Problem details
Could you retype all of the entries below word for word?

(Items from a data source)
================
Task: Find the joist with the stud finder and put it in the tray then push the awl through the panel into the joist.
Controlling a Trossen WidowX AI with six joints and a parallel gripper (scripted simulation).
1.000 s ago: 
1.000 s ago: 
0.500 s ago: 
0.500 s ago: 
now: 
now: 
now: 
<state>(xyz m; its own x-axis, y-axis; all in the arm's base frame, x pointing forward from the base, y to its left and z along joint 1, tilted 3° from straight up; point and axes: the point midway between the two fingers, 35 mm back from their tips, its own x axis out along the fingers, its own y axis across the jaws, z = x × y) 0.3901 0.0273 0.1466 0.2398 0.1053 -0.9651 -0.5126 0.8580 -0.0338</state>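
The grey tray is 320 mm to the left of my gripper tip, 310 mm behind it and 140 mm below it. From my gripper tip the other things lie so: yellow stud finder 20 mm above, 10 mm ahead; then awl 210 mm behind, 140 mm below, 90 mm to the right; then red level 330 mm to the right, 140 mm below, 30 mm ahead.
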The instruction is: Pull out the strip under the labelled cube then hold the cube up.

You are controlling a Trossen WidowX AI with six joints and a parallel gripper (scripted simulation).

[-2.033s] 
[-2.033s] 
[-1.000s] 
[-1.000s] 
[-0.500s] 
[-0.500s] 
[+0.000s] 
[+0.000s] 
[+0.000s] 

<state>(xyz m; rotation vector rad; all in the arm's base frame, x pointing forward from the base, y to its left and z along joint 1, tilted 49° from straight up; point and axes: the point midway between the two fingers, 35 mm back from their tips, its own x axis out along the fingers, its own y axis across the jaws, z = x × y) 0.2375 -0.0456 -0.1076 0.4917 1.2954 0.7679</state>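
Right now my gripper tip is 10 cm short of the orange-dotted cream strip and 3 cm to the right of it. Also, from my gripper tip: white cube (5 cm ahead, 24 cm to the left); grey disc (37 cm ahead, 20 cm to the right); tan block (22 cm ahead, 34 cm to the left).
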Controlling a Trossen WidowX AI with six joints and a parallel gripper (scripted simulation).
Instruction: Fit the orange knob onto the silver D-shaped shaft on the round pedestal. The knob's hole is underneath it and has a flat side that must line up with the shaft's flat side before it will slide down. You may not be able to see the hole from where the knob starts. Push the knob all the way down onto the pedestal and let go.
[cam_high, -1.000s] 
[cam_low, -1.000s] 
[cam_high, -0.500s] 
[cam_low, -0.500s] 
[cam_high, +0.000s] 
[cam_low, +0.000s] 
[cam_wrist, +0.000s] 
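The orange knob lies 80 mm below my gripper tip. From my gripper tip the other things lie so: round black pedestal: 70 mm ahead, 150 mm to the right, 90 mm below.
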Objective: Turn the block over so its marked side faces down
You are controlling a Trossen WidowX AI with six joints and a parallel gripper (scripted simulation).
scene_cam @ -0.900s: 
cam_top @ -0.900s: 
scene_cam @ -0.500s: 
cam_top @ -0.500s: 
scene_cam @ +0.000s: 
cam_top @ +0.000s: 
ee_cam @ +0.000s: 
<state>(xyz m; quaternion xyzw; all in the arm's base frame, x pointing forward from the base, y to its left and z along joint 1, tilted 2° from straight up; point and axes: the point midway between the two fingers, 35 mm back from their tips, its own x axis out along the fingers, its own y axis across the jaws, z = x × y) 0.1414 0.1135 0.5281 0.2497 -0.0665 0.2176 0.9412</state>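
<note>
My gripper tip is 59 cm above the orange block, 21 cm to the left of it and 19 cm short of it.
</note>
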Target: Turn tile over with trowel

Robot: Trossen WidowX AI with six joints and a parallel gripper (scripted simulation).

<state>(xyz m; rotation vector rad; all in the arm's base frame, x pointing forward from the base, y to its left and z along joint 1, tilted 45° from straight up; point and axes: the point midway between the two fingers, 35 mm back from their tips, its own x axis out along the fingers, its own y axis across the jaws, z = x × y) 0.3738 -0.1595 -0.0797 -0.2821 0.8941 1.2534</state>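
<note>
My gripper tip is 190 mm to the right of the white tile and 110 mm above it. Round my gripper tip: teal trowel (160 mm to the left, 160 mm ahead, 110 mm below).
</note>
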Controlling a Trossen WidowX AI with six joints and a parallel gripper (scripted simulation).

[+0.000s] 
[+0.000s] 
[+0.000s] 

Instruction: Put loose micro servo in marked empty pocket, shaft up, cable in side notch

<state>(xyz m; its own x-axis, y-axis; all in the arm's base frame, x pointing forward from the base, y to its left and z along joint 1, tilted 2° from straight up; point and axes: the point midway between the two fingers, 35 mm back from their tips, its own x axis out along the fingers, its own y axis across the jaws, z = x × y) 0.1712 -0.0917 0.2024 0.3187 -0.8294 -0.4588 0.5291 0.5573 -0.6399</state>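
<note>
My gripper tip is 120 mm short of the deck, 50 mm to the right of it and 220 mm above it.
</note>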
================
Answer box
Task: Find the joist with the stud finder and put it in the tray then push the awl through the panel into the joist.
Controlling a Trossen WidowX AI with six joints and a parallel gripper (scripted simulation).
1.000 s ago: 
1.000 s ago: 
0.500 s ago: 
0.500 s ago: 
now: 
now: 
now: 
<state>(xyz m; its own x-axis, y-axis; all in the arm's base frame, x pointing forward from the base, y to its left and z along joint 1, tilted 3° from straight up; point and axes: the point midway between the two fingers, 35 mm back from their tips, its own x axis out along the fingers, its own y axis across the jaws, z = x × y) 0.3901 0.0273 0.1466 0.2398 0.1053 -0.9651 -0.5126 0.8580 -0.0338</state>
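The grey tray is 320 mm to the left of my gripper tip, 310 mm behind it and 140 mm below it. From my gripper tip the other things lie so: yellow stud finder 20 mm above, 10 mm ahead; then awl 210 mm behind, 140 mm below, 90 mm to the right; then red level 330 mm to the right, 140 mm below, 30 mm ahead.
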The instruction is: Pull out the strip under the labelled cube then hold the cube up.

You are controlling a Trossen WidowX AI with six joints and a parallel gripper (scripted simulation).

[-2.033s] 
[-2.033s] 
[-1.000s] 
[-1.000s] 
[-0.500s] 
[-0.500s] 
[+0.000s] 
[+0.000s] 
[+0.000s] 

<state>(xyz m; rotation vector rad; all in the arm's base frame, x pointing forward from the base, y to its left and z along joint 1, tilted 49° from straight up; point and axes: the point midway between the two fingers, 35 mm back from their tips, its own x axis out along the fingers, its own y axis across the jaws, z = x × y) 0.2375 -0.0456 -0.1076 0.4917 1.2954 0.7679</state>
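Right now my gripper tip is 10 cm short of the orange-dotted cream strip and 3 cm to the right of it. Also, from my gripper tip: white cube (5 cm ahead, 24 cm to the left); grey disc (37 cm ahead, 20 cm to the right); tan block (22 cm ahead, 34 cm to the left).
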Controlling a Trossen WidowX AI with six joints and a parallel gripper (scripted simulation).
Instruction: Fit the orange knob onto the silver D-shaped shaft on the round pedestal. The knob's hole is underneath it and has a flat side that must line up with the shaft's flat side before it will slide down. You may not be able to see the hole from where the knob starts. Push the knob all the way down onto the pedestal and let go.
[cam_high, -1.000s] 
[cam_low, -1.000s] 
[cam_high, -0.500s] 
[cam_low, -0.500s] 
[cam_high, +0.000s] 
[cam_low, +0.000s] 
[cam_wrist, +0.000s] 
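The orange knob lies 80 mm below my gripper tip. From my gripper tip the other things lie so: round black pedestal: 70 mm ahead, 150 mm to the right, 90 mm below.
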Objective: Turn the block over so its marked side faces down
You are controlling a Trossen WidowX AI with six joints and a parallel gripper (scripted simulation).
scene_cam @ -0.900s: 
cam_top @ -0.900s: 
scene_cam @ -0.500s: 
cam_top @ -0.500s: 
scene_cam @ +0.000s: 
cam_top @ +0.000s: 
ee_cam @ +0.000s: 
<state>(xyz m; quaternion xyzw; all in the arm's base frame, x pointing forward from the base, y to its left and z along joint 1, tilted 2° from straight up; point and axes: the point midway between the two fingers, 35 mm back from their tips, its own x axis out along the fingers, its own y axis across the jaws, z = x × y) 0.1414 0.1135 0.5281 0.2497 -0.0665 0.2176 0.9412</state>
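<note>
My gripper tip is 59 cm above the orange block, 21 cm to the left of it and 19 cm short of it.
</note>
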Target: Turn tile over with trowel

Robot: Trossen WidowX AI with six joints and a parallel gripper (scripted simulation).

<state>(xyz m; rotation vector rad; all in the arm's base frame, x pointing forward from the base, y to its left and z along joint 1, tilted 45° from straight up; point and axes: the point midway between the two fingers, 35 mm back from their tips, its own x axis out along the fingers, its own y axis across the jaws, z = x × y) 0.3738 -0.1595 -0.0797 -0.2821 0.8941 1.2534</state>
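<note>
My gripper tip is 190 mm to the right of the white tile and 110 mm above it. Round my gripper tip: teal trowel (160 mm to the left, 160 mm ahead, 110 mm below).
</note>
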Controlling a Trossen WidowX AI with six joints and a parallel gripper (scripted simulation).

[+0.000s] 
[+0.000s] 
[+0.000s] 

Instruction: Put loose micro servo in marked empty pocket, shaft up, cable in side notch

<state>(xyz m; its own x-axis, y-axis; all in the arm's base frame, x pointing forward from the base, y to its left and z along joint 1, tilted 2° from straight up; point and axes: the point midway between the two fingers, 35 mm back from their tips, its own x axis out along the fingers, its own y axis across the jaws, z = x × y) 0.1712 -0.0917 0.2024 0.3187 -0.8294 -0.4588 0.5291 0.5573 -0.6399</state>
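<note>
My gripper tip is 120 mm short of the deck, 50 mm to the right of it and 220 mm above it.
</note>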

No more is needed for this answer.